- BJP’s first Bihar list triggers unrest among NDA allies over seat allocation.
- JD(U) resists giving key seats to Chirag Paswan’s LJP(RV).
- RLM’s Upendra Kushwaha protests loss of Mahua seat, meets Amit Shah.
- Internal rifts delay NDA’s campaign as Bihar polls near.
Harshita Rai
The release of the BJP’s first list of 71 candidates for the Bihar Assembly elections has exposed the fragile balance within the National Democratic Alliance (NDA). What began as a carefully negotiated seat-sharing formula has quickly turned into a test of alliance cohesion, revealing how local ambitions and national strategies often collide in Indian coalition politics.
Under the arrangement announced earlier, the BJP and the JD(U) were allotted 101 seats each, while Chirag Paswan’s Lok Janshakti Party (Ram Vilas) received 29, and the smaller Rashtriya Lok Morcha (RLM) and Hindustani Awam Morcha (HAM) six each.

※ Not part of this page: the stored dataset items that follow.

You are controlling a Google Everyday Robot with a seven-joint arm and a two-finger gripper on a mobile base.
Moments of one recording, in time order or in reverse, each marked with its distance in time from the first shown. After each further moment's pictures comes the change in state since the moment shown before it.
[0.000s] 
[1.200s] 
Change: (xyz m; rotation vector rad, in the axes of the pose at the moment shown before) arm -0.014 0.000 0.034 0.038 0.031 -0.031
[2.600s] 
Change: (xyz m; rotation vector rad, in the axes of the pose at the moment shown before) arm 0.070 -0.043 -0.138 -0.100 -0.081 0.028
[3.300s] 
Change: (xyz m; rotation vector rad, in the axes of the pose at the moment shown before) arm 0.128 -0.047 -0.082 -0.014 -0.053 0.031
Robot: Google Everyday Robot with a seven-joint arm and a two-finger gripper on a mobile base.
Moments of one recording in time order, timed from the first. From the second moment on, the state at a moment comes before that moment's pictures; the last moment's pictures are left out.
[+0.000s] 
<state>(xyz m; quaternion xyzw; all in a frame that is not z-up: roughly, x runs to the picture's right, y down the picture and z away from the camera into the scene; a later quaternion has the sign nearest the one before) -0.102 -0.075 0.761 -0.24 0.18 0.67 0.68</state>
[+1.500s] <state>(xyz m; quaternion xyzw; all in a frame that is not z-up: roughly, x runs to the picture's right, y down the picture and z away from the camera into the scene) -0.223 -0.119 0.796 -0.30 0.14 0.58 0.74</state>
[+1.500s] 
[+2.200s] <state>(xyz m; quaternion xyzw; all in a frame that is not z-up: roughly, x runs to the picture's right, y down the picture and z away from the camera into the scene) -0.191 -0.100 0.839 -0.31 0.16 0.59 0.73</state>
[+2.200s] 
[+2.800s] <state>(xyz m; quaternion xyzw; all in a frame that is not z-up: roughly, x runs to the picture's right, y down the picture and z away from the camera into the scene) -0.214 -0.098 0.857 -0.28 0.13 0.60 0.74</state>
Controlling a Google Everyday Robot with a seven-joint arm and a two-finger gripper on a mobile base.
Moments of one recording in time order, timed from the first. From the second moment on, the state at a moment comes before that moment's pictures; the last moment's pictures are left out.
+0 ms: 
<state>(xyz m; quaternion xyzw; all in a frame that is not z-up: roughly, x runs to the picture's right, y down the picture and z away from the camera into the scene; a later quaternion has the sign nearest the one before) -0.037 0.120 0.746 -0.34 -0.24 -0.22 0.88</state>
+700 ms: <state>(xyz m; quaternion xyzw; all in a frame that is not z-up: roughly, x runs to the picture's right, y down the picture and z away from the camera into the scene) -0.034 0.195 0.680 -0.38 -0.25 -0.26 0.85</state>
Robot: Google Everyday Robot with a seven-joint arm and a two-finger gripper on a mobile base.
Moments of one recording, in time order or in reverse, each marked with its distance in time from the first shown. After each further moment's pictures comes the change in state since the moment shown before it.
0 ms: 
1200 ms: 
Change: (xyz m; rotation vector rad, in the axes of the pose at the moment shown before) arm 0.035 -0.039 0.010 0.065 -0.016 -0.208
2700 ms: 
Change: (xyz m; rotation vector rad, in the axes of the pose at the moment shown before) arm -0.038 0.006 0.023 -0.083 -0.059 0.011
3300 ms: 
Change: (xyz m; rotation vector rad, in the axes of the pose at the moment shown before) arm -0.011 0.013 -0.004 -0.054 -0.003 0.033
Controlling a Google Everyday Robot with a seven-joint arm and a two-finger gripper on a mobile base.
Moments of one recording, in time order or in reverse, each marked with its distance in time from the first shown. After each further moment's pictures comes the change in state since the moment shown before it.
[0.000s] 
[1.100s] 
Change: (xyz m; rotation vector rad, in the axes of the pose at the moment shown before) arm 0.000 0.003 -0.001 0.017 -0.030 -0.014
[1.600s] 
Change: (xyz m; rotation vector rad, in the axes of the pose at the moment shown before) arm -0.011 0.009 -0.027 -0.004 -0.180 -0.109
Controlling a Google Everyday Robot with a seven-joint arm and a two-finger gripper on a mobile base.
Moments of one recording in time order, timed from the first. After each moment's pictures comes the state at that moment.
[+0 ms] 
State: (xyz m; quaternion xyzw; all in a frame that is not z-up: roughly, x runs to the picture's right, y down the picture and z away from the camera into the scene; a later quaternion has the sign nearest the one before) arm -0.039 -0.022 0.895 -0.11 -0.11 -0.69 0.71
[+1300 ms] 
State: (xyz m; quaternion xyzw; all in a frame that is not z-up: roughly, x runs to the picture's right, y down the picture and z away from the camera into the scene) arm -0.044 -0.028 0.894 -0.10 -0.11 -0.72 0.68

But the JD(U)’s refusal to cede seats like Sonbarsa, Rajgir, Ekma, and Morwa — initially earmarked for Paswan’s party — has signalled a brewing power struggle between Nitish Kumar’s camp and the BJP’s Delhi high command.




The JD(U)’s move to issue poll symbols independently for these constituencies underscores its discomfort with what it perceives as the BJP’s attempt to strengthen Chirag Paswan’s position at its expense. This resistance comes despite Nitish Kumar’s public assertions of “cordial talks,” suggesting that the old friction between the two partners, papered over after the 2020 election, remains unresolved.
On the other hand, Chirag Paswan, often seen as the BJP’s youthful protégé, finds himself constrained. The saffron party reportedly withheld several of its premium constituencies — including Danapur and Lalganj — from his share, forcing compromises. Paswan’s limited gain of two seats, Govindganj and Brahmapur, signals both his growing relevance and the BJP’s cautious containment strategy.
Adding to the unrest, RLM chief Upendra Kushwaha has publicly objected to the Mahua seat being shifted from his party’s quota to Paswan’s, withholding election symbols in protest. His visit to Delhi for discussions with Union Home Minister Amit Shah underscores the urgency with which the BJP leadership must now douse the flames of dissatisfaction.
With the JD(U) and HAM already distributing poll symbols and the BJP juggling multiple disgruntled allies, the NDA’s campaign machinery appears stalled just weeks before Bihar heads to polls on November 6 and 11. The alliance’s inability to present a unified front could blunt its messaging against the opposition and revive memories of the 2020 discord that weakened its performance.
Bihar’s politics, deeply layered in caste, region, and loyalty equations, rarely forgives perceived slights or miscalculations. For the BJP, balancing the assertiveness of its smaller partners with Nitish Kumar’s sensitivities will be crucial. Any prolonged standoff could risk not just seat arithmetic but the alliance’s credibility before the electorate.
The NDA’s challenge in Bihar is not just about seat-sharing — it’s about power-sharing. If the cracks widen further, the alliance may find itself fighting not just the opposition, but its own internal contradictions.